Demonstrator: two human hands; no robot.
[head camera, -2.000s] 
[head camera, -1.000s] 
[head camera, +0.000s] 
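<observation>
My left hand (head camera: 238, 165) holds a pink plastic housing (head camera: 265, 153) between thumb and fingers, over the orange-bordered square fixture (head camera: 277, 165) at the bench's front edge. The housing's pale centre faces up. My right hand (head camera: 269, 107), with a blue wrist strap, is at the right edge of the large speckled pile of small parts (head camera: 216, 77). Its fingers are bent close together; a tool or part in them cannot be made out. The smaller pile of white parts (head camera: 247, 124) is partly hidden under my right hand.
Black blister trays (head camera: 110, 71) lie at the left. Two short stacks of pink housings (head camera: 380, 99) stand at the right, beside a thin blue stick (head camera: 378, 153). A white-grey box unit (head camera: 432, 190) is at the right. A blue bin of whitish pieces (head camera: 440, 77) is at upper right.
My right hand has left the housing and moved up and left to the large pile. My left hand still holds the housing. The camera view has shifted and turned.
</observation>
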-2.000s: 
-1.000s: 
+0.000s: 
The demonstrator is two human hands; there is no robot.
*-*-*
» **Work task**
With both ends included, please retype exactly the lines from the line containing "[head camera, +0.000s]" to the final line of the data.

» **Reply to the task**
[head camera, +0.000s] 
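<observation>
My left hand (head camera: 238, 165) holds a pink plastic housing (head camera: 265, 153) between thumb and fingers, over the orange-bordered square fixture (head camera: 277, 165) at the bench's front edge. The housing's pale centre faces up. My right hand (head camera: 269, 107), with a blue wrist strap, is at the right edge of the large speckled pile of small parts (head camera: 216, 77). Its fingers are bent close together; a tool or part in them cannot be made out. The smaller pile of white parts (head camera: 247, 124) is partly hidden under my right hand.
Black blister trays (head camera: 110, 71) lie at the left. Two short stacks of pink housings (head camera: 380, 99) stand at the right, beside a thin blue stick (head camera: 378, 153). A white-grey box unit (head camera: 432, 190) is at the right. A blue bin of whitish pieces (head camera: 440, 77) is at upper right.
My right hand has left the housing and moved up and left to the large pile. My left hand still holds the housing. The camera view has shifted and turned.
</observation>
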-2.000s: 
-1.000s: 
+0.000s: 
The demonstrator is two human hands; there is no robot.

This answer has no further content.